··· DATASET EXTRACT

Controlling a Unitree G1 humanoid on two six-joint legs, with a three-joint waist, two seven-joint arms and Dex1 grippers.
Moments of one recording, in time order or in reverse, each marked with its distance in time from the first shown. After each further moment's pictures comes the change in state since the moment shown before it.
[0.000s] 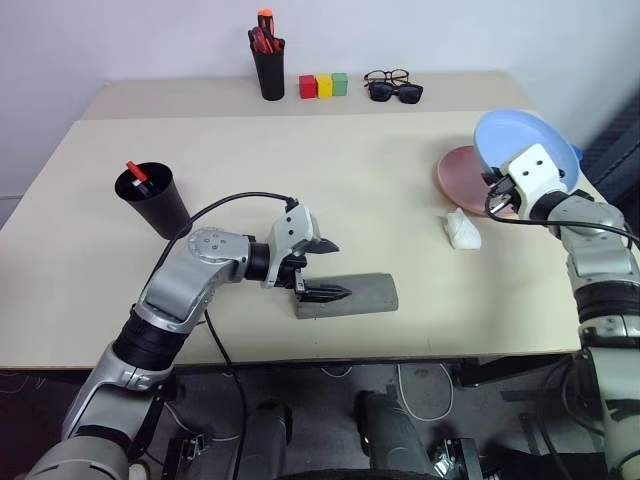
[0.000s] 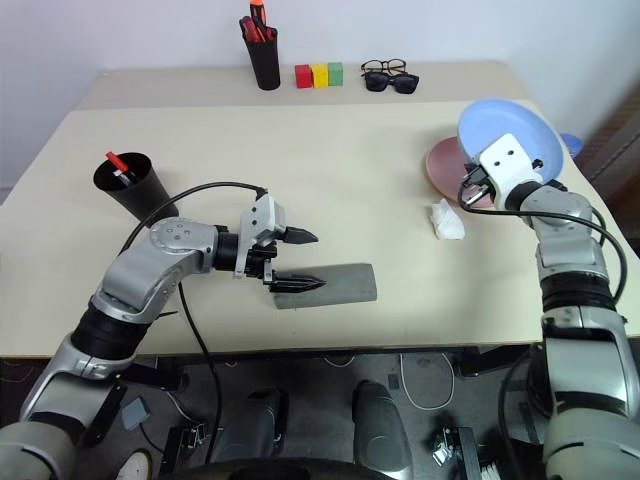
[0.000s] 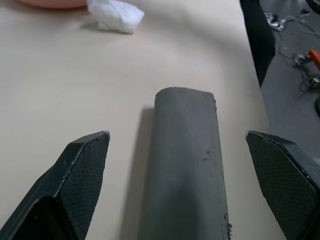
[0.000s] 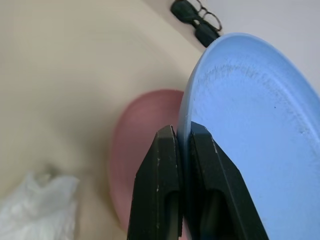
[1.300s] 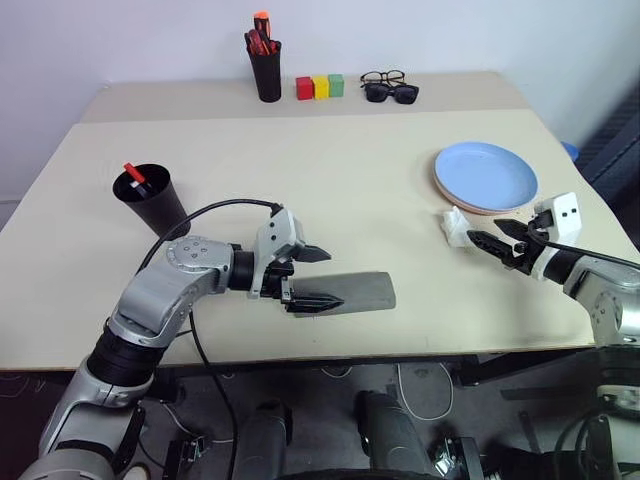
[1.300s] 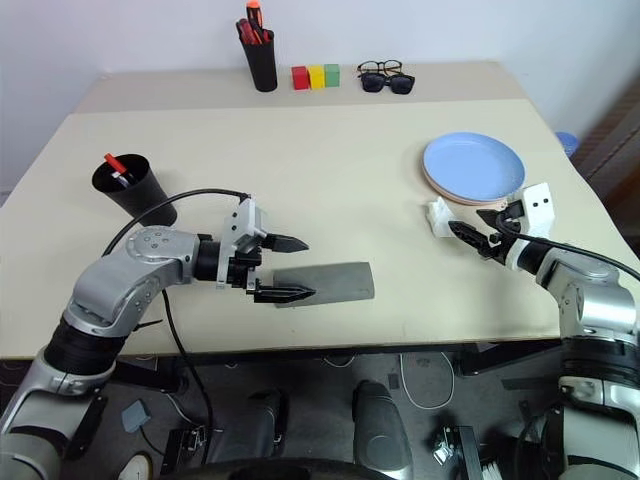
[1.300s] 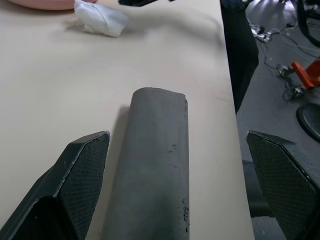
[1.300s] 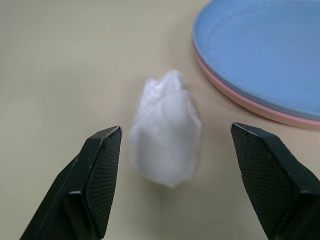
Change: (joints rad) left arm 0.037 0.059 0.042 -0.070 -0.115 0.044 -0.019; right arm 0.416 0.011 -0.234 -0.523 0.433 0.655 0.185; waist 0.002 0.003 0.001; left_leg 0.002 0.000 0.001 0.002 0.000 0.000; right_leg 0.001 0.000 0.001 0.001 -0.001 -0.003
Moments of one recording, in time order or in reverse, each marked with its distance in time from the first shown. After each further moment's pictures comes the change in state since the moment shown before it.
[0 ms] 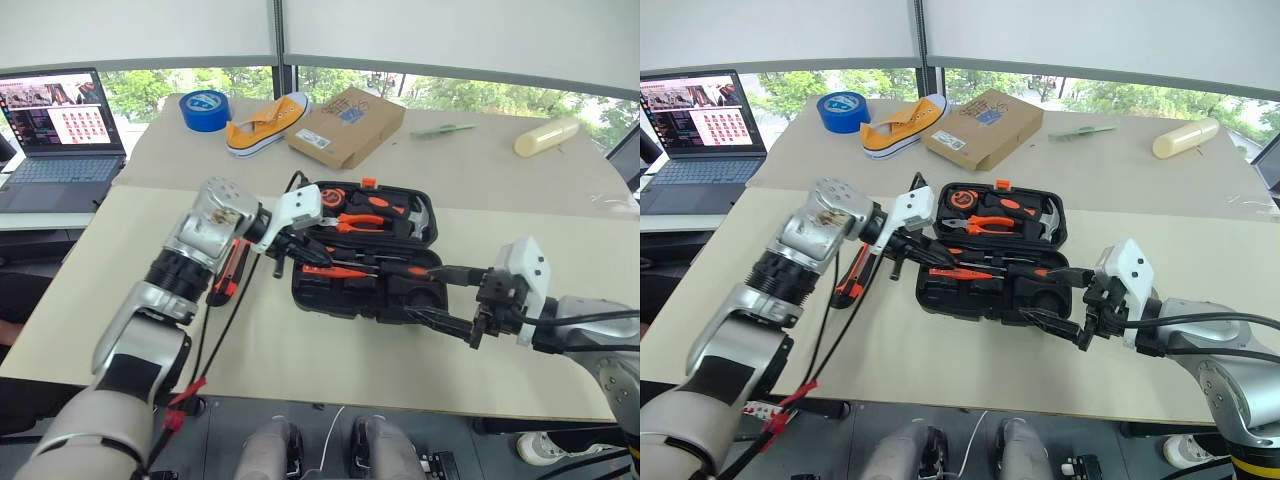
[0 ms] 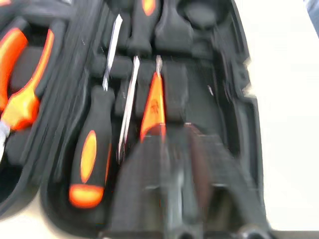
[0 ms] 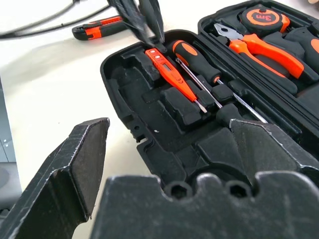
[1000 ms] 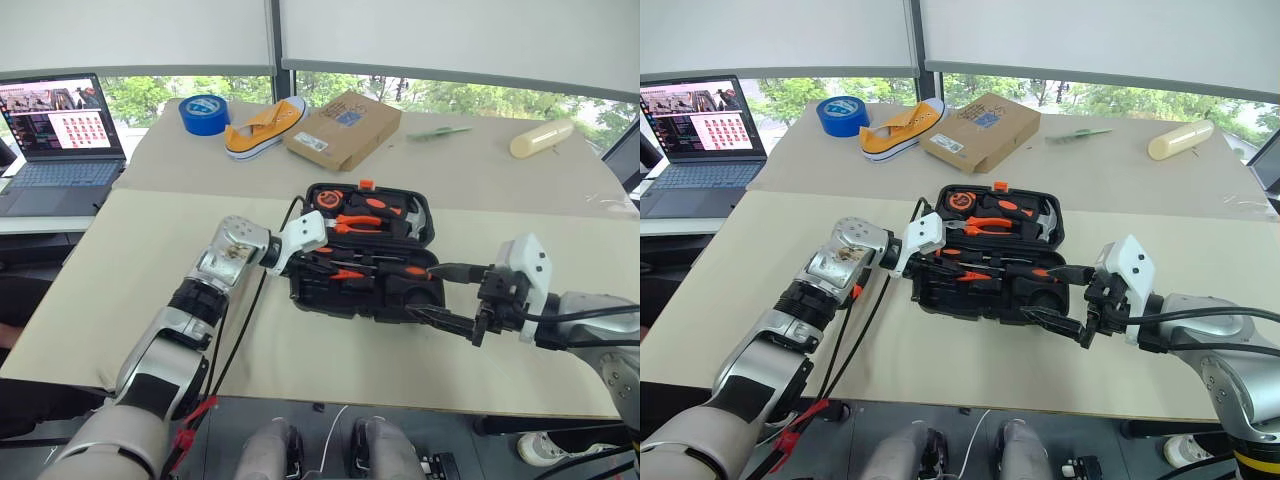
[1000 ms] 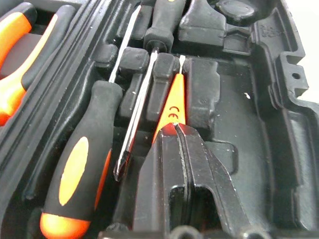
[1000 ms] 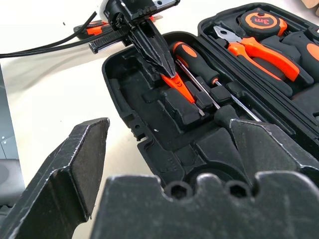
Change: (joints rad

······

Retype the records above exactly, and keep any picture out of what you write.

Controlling a Unitree G1 humanoid on two six-joint legs, with a three-joint waist, two seven-joint arms and Dex1 grippers.
Moments of one recording, in time order or in reverse, each marked with its distance in time from the first shown. After each further moment's pictures comes the change in state since the moment shown before it.
[0.000s] 
[0.000s] 
[0.000s] 
[0.000s] 
[1.300s] 
[1.300s] 
[1.300s] 
[1.300s] 
Change: (joints rad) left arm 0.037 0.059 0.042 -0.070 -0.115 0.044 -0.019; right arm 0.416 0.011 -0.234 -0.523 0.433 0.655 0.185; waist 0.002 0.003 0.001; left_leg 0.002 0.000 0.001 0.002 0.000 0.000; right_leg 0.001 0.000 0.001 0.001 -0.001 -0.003
Moments of one recording, in time order or in reverse, each marked with its distance in time from the first shown. After each further moment's pictures comes the change in state since the moment shown before it.
[0 ms] 
[0 ms] 
[0 ms] 
[1000 ms] 
[1000 ms] 
[1000 ms] 
Change: (joints rad

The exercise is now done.